# Delta 40-690 20" scroll saw



## PurpLev

" I'm looking forward to using this saw" so this review is not based on usage?

if so, I think it would be great if you could come back in a year or 2 and update this review to add some feedback to how the tool actually performs over the long run. issues… failures… pros and cons.


----------



## rance

I bought the same one a couple of months ago. I did not have the problems you had. I also helped Woodbutcher3 put his together with no problems either. Using the saw has been a dream. Only thing I would change is to add a foot switch like what you've done. That's nothing negative against the saw.


----------



## Spear4573

Thanks for the review. I actually had my eyes on one of these, then ended up buying a blasted Craftsman scroll instead. It gets the job done, but it's certainly nowhere comparable to a Delta. I don't use a scroll saw very often, I find that my band saw gets far more use, but if the time comes I'll probably find myself trading in my Craftsman for a better brand.

Let me know how it goes.


----------



## RetiredCoastie

Thanks guys. I hope this helps some of you.
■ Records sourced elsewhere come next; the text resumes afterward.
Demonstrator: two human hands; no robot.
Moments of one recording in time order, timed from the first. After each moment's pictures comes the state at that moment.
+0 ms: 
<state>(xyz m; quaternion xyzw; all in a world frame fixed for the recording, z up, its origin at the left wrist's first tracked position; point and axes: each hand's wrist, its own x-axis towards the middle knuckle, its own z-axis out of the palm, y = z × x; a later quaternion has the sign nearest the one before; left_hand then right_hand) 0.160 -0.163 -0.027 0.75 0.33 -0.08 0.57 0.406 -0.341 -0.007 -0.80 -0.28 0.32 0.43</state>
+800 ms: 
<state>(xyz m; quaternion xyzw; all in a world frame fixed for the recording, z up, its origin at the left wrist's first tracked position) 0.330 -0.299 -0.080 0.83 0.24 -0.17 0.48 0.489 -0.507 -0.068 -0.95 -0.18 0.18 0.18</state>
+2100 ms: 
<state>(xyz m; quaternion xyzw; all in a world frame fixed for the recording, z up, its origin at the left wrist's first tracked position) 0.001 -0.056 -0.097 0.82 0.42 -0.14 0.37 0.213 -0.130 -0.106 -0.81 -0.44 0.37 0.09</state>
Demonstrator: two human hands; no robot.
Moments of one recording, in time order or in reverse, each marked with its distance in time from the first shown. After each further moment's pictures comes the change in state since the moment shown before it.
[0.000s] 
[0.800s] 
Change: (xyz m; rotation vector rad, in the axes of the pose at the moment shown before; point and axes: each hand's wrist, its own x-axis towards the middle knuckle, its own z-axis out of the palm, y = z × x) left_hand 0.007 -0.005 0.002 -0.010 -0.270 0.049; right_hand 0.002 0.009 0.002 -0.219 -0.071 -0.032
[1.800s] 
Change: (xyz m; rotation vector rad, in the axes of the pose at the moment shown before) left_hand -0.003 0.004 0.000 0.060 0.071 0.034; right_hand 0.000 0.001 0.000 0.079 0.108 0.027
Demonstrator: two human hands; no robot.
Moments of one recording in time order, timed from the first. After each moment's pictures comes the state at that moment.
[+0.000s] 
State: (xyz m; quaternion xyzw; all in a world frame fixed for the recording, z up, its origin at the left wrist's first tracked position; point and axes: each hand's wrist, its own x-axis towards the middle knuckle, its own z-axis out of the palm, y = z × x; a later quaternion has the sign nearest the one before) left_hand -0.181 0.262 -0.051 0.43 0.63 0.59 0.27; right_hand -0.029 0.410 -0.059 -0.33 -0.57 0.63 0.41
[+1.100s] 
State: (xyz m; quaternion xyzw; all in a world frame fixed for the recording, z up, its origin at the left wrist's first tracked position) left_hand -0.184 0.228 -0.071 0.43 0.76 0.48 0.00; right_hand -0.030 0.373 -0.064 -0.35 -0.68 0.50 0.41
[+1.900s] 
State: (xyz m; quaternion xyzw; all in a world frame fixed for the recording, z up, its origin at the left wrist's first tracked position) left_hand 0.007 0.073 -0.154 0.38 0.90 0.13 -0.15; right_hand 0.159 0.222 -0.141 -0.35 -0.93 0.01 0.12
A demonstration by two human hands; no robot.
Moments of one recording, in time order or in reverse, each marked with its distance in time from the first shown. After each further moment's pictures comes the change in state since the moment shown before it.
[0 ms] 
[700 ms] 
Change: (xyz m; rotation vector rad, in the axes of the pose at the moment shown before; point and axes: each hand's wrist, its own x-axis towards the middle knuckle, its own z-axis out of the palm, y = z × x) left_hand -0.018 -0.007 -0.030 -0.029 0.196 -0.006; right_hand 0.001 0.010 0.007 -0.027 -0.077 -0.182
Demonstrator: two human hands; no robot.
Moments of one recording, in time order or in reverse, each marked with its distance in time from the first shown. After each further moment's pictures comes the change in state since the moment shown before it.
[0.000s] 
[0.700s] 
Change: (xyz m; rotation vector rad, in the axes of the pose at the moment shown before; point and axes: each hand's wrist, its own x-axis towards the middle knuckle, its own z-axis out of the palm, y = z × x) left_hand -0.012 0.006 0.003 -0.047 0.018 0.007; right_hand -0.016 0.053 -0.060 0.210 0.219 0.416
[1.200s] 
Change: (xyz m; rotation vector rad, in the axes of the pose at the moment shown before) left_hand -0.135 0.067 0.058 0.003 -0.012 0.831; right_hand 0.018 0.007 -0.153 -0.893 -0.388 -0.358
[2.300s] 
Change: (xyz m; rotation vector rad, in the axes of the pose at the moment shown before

Purplev this review is in no means an endorsement for DELTA or the saw. Simply addressing some issues that I found in reviews on several web sites and what I discovered and how I addressed them regarding this saw. I looked at pages and pages on websites that gave this saw high praise and very few that gave it a low rating and it was those low rating issues that I was refering to. None of the reviews that I read gave it a low rating because of breakdown after use.


----------



## Delta356

Congrats. You can't go wrong with Delta…

Thanks, Michael Frey
Portland, OR

FREY WOODWORKING INC.


----------



## d2reu

I have had this saw for over a year now and am very happy with it. No real problems except the dust blower attachment cracked where it hooks onto the saw. A couple of drops of crazy glue took care of the problem. I scroll every weekend and also sometimes during the week. I've put a lot of hours on the machine and am very pleased with it. This is the exact same saw as the DeWalt but can usually be found quite a bit cheaper.


----------